In Papelbon’s defense, the real stupidity—the real joke—was soliciting his opinion in the first place. He went on to argue the “injustice” Puig’s candidacy was to veteran players, as if he were championing the plight of the American farmer during the depression. Of course, in reality, all he was doing was mimicking the talking points of the baseball establishment—ya know, those who write the unwritten rules.

Most recently Papelbon expressed his displeasure with the effort of his Phllies teammates, right between their seventh and eighth straight losses. He told MLB.com: “I definitely didn’t come here for this. It’s going to take, in my opinion a lot. And in my opinion, I think it’s going to be something very similar to what the Red Sox went through a couple years ago. From top to bottom.”

[Side note: We all know he didn’t go to Philly for “this.” Pabelbon went there because they were stupid enough to pay his ass over $10 million a year. Duh…]

So a few weeks ago the Red Sox were the team of evildoers that forced him to inject questionable drugs and had fans that were less cerebral than those in Philadelphia. And now suddenly they are the team of destiny that pulled themselves up by their own bootstraps and broke a century’s old curse through the power of positive thinking. What a difference a year makes!
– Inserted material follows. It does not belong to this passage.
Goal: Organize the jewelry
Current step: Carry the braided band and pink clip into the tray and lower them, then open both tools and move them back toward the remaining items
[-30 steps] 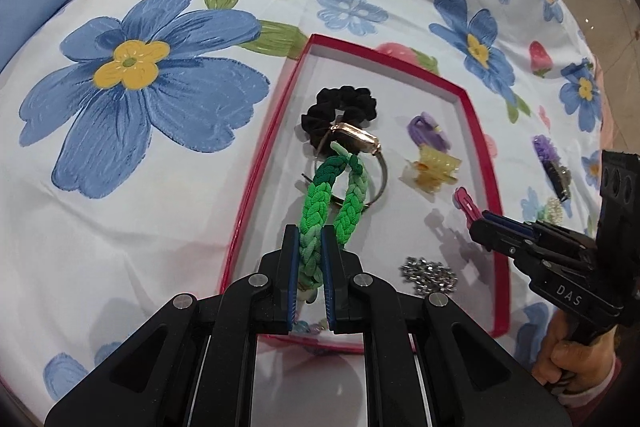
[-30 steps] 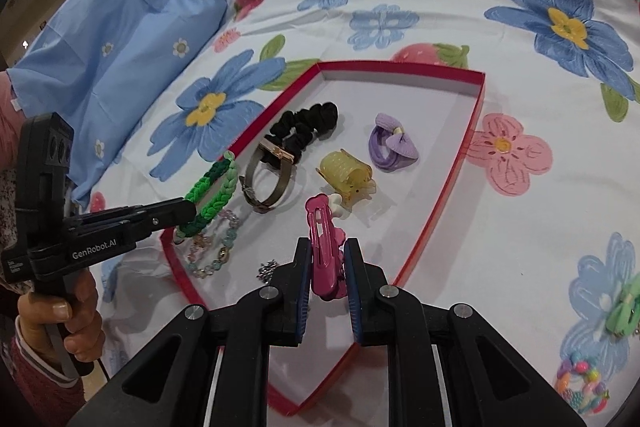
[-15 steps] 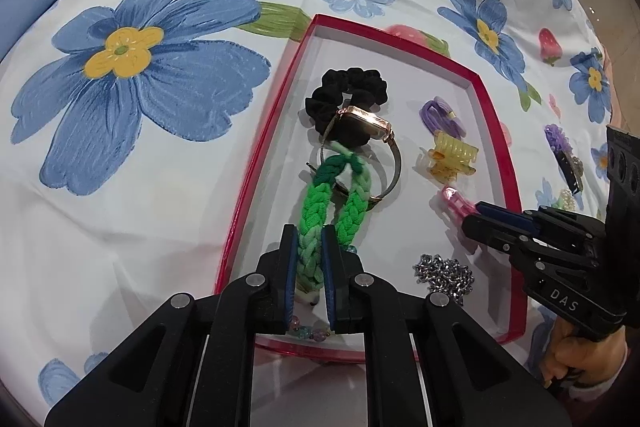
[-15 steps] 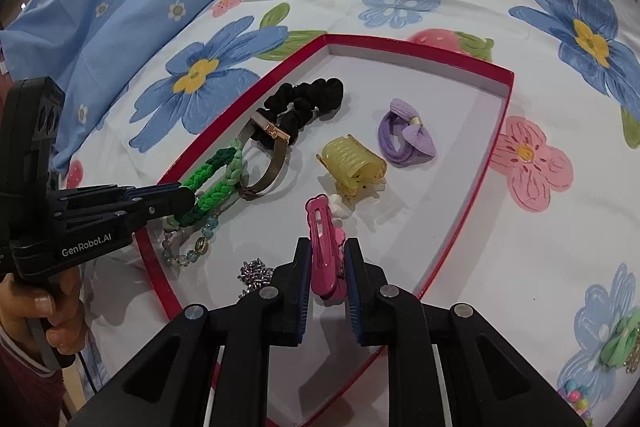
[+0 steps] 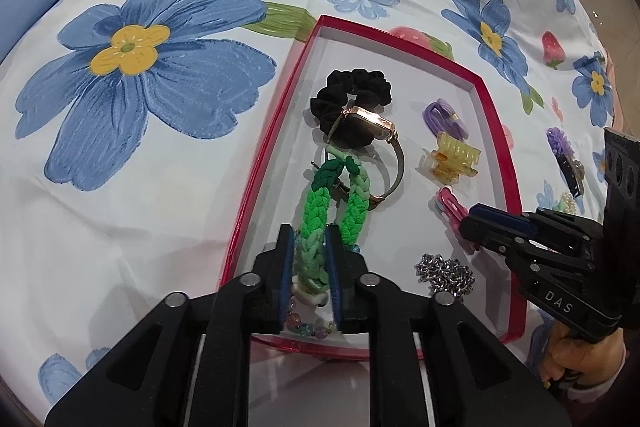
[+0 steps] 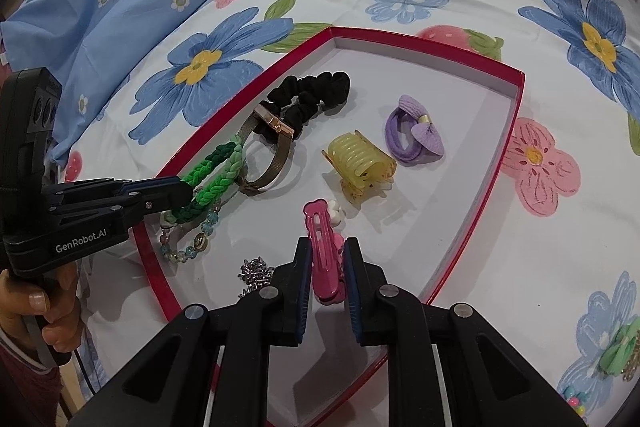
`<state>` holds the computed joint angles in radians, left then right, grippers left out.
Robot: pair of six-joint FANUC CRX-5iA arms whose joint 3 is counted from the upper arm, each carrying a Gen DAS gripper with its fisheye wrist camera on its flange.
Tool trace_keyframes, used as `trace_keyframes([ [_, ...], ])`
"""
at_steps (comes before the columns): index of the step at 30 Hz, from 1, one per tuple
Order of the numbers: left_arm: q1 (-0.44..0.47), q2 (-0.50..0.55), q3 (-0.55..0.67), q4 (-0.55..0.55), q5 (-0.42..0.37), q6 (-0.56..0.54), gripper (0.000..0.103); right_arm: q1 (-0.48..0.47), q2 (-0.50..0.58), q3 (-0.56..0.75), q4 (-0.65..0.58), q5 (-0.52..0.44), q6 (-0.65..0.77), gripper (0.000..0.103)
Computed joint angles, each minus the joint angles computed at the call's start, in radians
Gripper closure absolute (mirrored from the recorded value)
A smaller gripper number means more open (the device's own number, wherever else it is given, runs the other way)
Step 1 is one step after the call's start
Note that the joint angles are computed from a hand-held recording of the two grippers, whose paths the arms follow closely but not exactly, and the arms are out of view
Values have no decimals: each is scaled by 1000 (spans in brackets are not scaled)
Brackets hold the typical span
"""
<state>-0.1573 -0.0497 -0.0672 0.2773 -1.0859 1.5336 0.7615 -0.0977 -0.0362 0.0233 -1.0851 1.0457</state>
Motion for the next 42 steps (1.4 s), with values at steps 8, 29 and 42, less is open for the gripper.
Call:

It’s hard to imagine that fans in Philadelphia, the town infamous for booing Santa Claus, are going to take kindly to their outspoken, under-producing and overpaid closer that never stops running his mouth while he continues to blow saves.

Matt Gelb of the Philadelphia Inquirer was quick to set straight any fans hoping this nightmare would come to a speedy resolution. His recent column entitled “Jonathan Papelbon isn’t going anywhere” pretty much says it all.

In other words: It’s gonna be cold. It’s gonna be grey. And it’s gonna last you for the rest of your life. It’s Jonathan Papelbon’s bleak and unpleasant world—we’re all just living in it.